How To Play Squash Like A Pro

Are you looking to learn how to play squash like a pro? There are plenty of steps that can be taken to improve the all-round game play from solo practice session to improving the fitness levels.

Here are three critical elements that help improve your training sessions:

Solo practice

Most amateur players are limited with their practice time, which can make it difficult to hone their skills and improve their game on the court. So whatever training time is available must be put to good use. There are several training elements to complete so time must be spent as efficiently and productively as possible.

A major part of squash training is the ability to complete a slow, relaxed, or high-intensity solo training session. Squash is unique to most other racket sports in that a partner is not necessary to complete a high-quality training session. Solo practice gives the opportunity to learn a specific technique or really learn a certain shot.

A typically pro player is likely to invest two or more hours on a weekly basis on performing solo training. But for the amateur, a 15 to 25 minute session of solo training before a weekly game can be a significant benefit to your all-round game.

Why not take a look at a few of the solo training routines that are listed elsewhere on our site to get some great exercise and drill routines.

Play more than one opponent

Don’t get into the habit of playing a single opponent. In an effort to improve as a squash player you want to play a variety of players. Try to incorporate a mix of opponents into your partner routines which can include players a little stronger than you, players of an equal standing, and players a little weaker than you. By playing a varied range of players with different skill-levels you have the option to focus on different areas of your game and develop accordingly.
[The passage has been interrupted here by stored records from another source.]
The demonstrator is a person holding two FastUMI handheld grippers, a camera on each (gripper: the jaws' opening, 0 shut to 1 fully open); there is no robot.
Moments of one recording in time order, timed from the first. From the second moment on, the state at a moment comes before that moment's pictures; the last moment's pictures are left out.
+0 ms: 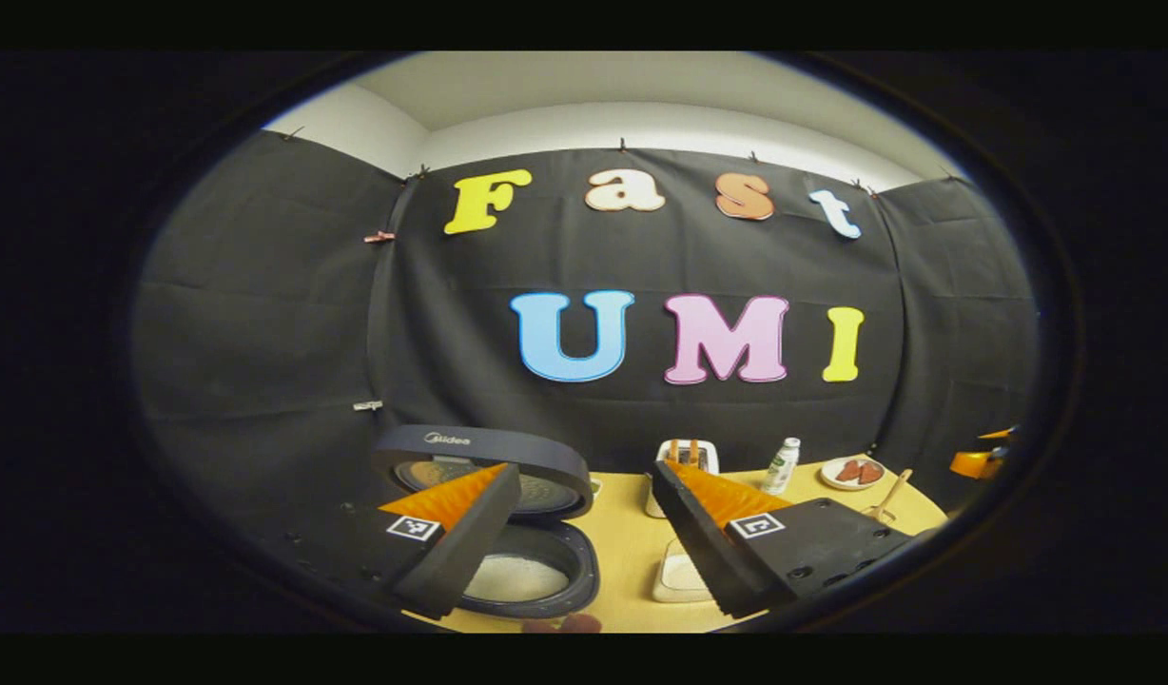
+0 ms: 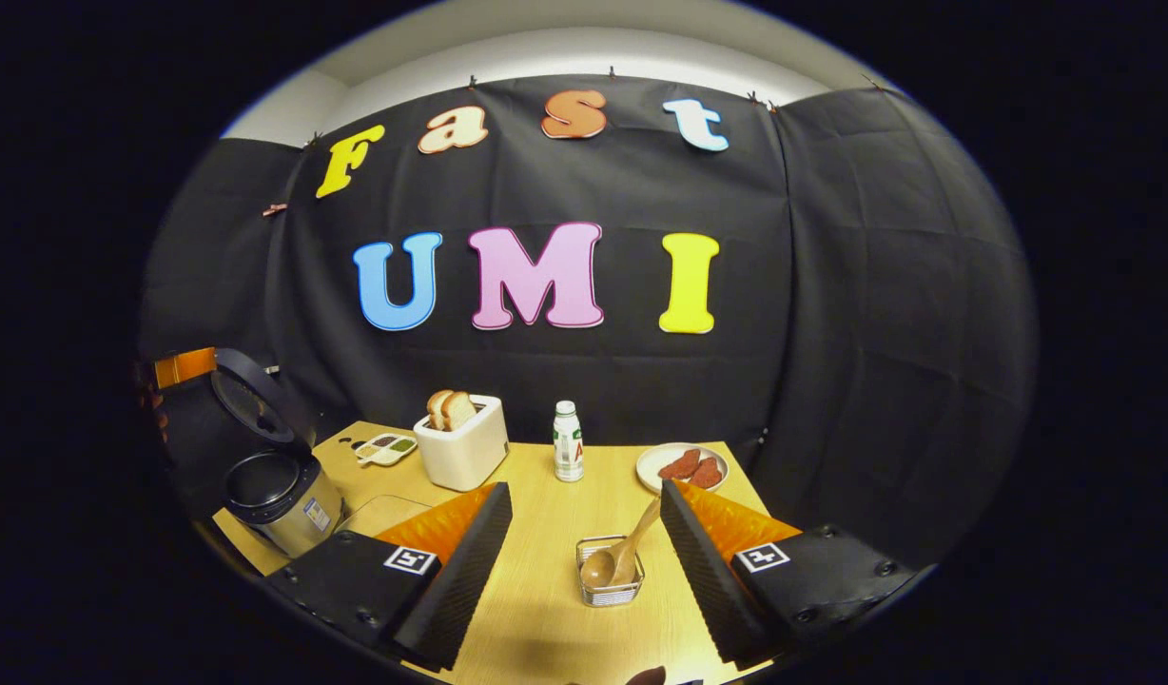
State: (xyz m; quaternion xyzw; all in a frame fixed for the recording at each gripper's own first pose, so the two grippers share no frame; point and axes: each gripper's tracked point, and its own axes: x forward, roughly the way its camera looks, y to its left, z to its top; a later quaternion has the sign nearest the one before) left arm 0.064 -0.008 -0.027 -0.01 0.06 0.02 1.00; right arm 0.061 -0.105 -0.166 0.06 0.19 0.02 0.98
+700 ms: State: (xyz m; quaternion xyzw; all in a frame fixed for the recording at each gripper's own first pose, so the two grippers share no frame) left arm 0.036 -0.102 -0.043 -0.01 0.11 0.00 0.99; right arm 0.122 -0.137 -0.330 0.17 0.36 0.07 0.91
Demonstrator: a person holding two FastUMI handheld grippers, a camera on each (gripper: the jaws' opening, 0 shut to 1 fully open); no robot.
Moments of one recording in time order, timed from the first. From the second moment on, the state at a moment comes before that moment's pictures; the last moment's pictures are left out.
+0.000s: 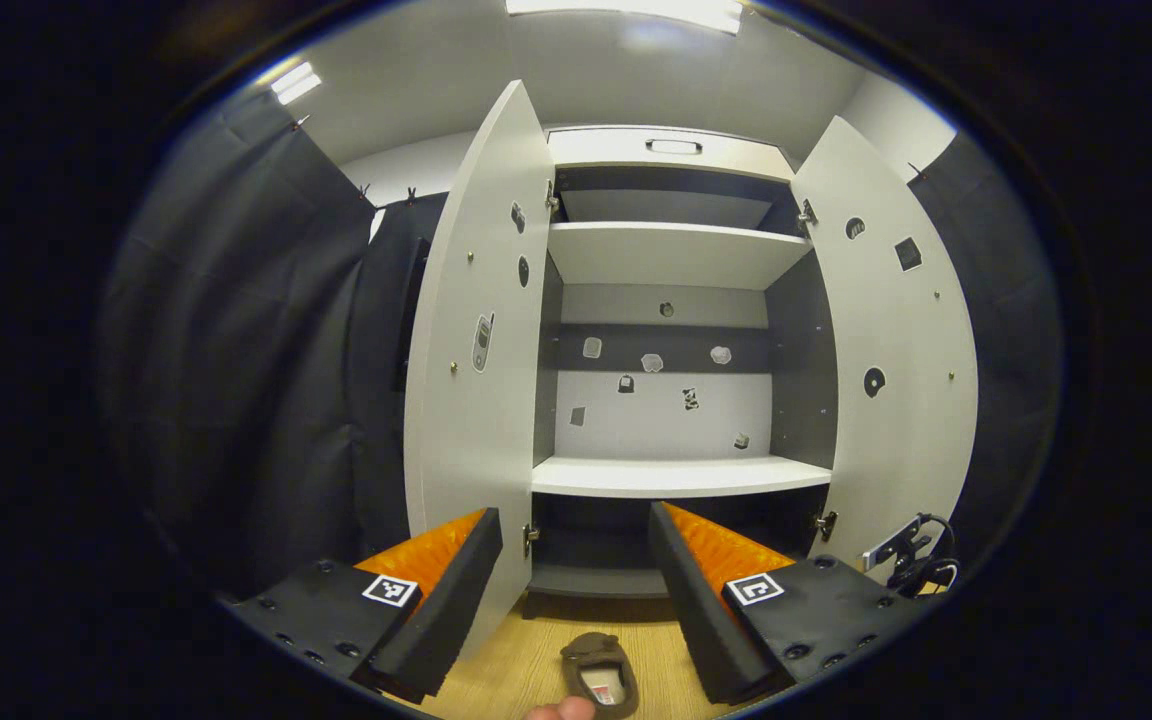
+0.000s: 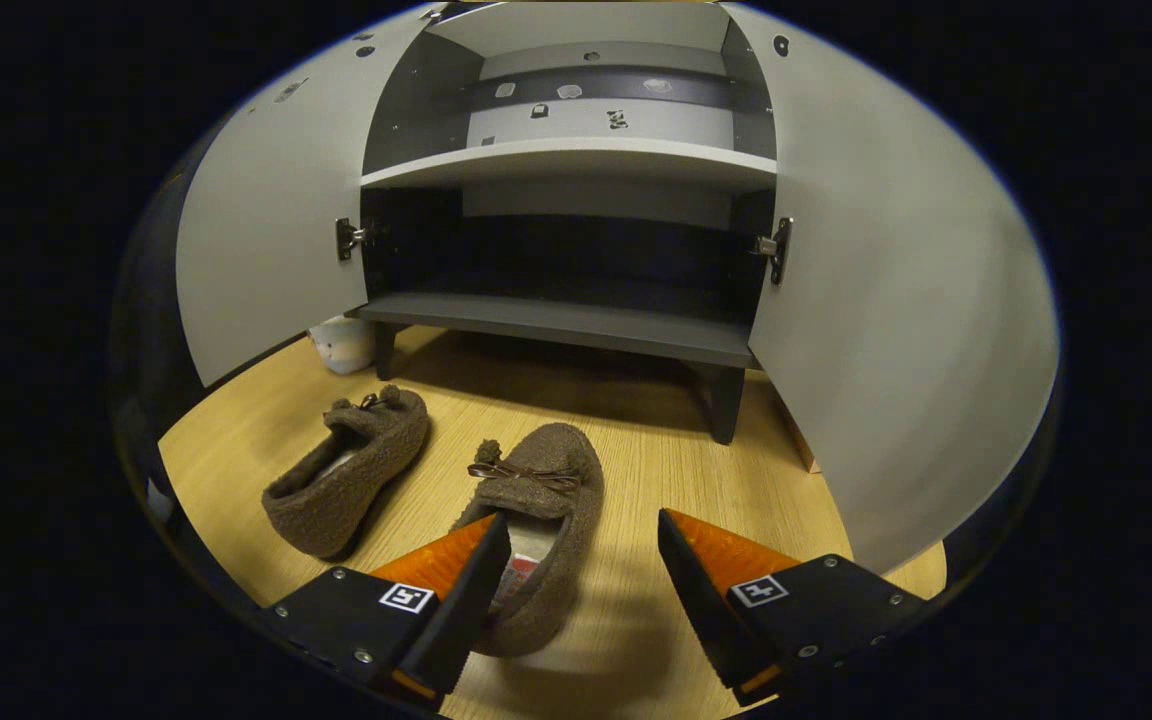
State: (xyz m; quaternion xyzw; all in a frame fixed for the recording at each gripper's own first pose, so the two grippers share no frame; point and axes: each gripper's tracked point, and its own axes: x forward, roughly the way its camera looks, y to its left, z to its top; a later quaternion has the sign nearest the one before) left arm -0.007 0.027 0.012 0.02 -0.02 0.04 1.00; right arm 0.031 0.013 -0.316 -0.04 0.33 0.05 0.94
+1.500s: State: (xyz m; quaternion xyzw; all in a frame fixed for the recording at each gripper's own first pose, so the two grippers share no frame) left arm -0.008 0.026 0.001 0.01 -0.02 0.01 1.00; right arm 0.070 0.017 -0.132 -0.02 0.16 -0.01 0.99
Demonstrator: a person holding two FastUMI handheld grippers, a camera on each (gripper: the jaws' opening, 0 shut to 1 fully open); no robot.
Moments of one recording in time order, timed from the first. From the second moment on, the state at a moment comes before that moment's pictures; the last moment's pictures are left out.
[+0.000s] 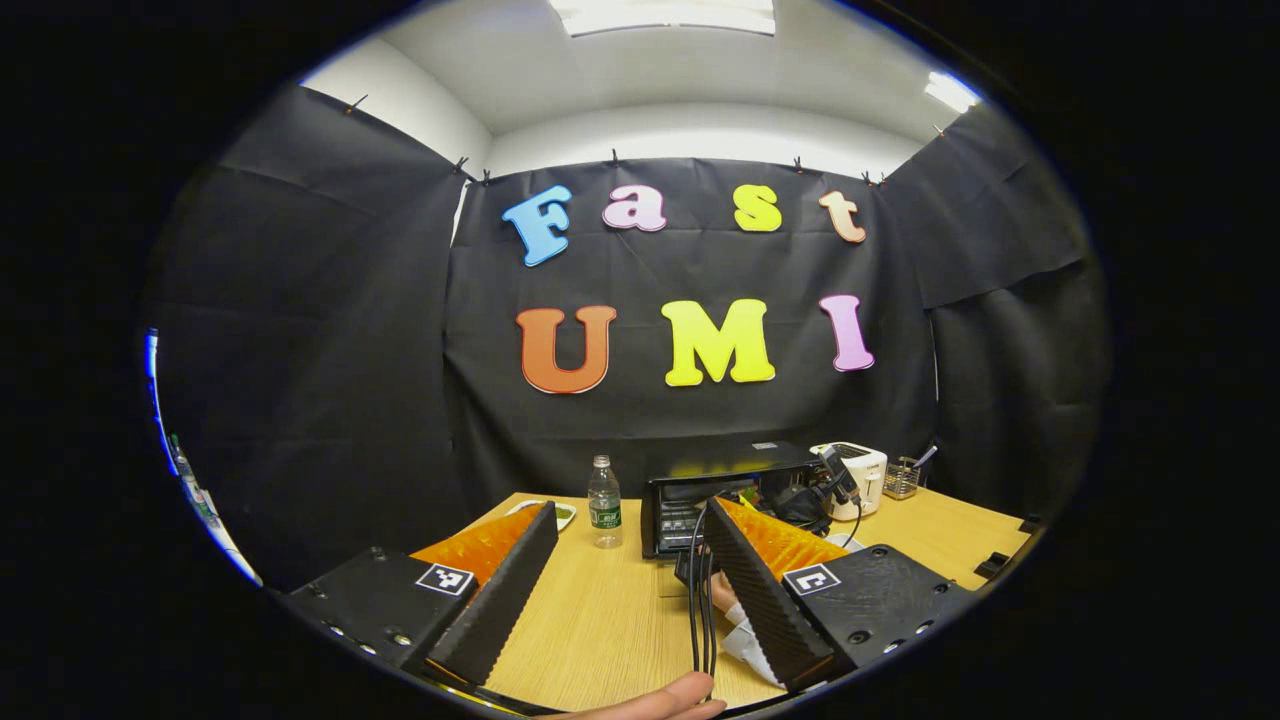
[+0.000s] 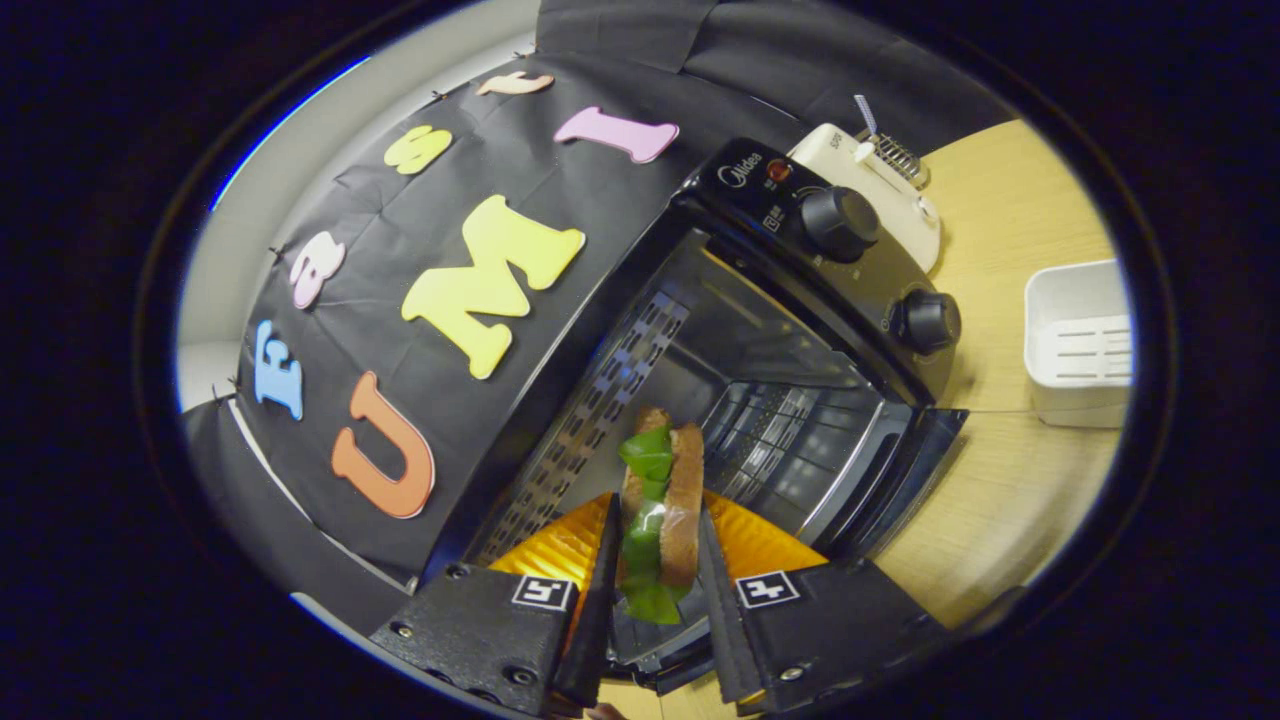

When playing a game against a weaker opponent, this presents a perfect time to incorporate a few of the new moves and techniques that have been discovered in a training session. It rarely benefits to try this when playing a stronger opponent became you will be under a lot more pressure and have less time to think about the next strike.

If you intend to play an opponent with the more advanced skill-level this will give a perfect opportunity to really gauge your present level and whether or not your recent solo training drills are starting to pay off.

Improve your fitness level

Squash is a physically tough game that benefits from having a certain degree of fitness before starting out. Any squash player has to combine their tactical and technical prowess, as well as their physical abilities. One of the very effective ways to improve the squash game is simply to improve your physical attributes. However, the fitness routine does not need to be too extensive. For instance, a 15 to 20 minute fitness session added to your weekly match play or training sessions can go a long way to up the all-around fitness.